• **ACTION ITEM**
This exercise calls for an exact copy of the data below.

• **DATA EXCERPT**
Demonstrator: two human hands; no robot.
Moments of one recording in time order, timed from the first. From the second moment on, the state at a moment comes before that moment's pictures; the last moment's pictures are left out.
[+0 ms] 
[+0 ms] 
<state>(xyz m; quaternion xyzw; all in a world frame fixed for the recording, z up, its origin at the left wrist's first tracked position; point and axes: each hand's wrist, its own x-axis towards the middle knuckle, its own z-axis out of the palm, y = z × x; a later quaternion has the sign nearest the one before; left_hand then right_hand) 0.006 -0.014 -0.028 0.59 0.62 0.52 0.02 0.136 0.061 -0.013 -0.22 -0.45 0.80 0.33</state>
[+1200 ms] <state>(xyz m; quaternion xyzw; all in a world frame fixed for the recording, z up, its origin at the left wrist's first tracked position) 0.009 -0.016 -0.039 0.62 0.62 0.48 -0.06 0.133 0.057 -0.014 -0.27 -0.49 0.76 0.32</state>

• **FINAL ANSWER**
Demonstrator: two human hands; no robot.
Moments of one recording in time order, timed from the first. From the second moment on, the state at a moment comes before that moment's pictures; the last moment's pictures are left out.
[+0 ms] 
[+0 ms] 
<state>(xyz m; quaternion xyzw; all in a world frame fixed for the recording, z up, its origin at the left wrist's first tracked position; point and axes: each hand's wrist, its own x-axis towards the middle knuckle, its own z-axis out of the palm, y = z × x; a later quaternion has the sign nearest the one before; left_hand then right_hand) 0.006 -0.014 -0.028 0.59 0.62 0.52 0.02 0.136 0.061 -0.013 -0.22 -0.45 0.80 0.33</state>
[+1200 ms] <state>(xyz m; quaternion xyzw; all in a world frame fixed for the recording, z up, its origin at the left wrist's first tracked position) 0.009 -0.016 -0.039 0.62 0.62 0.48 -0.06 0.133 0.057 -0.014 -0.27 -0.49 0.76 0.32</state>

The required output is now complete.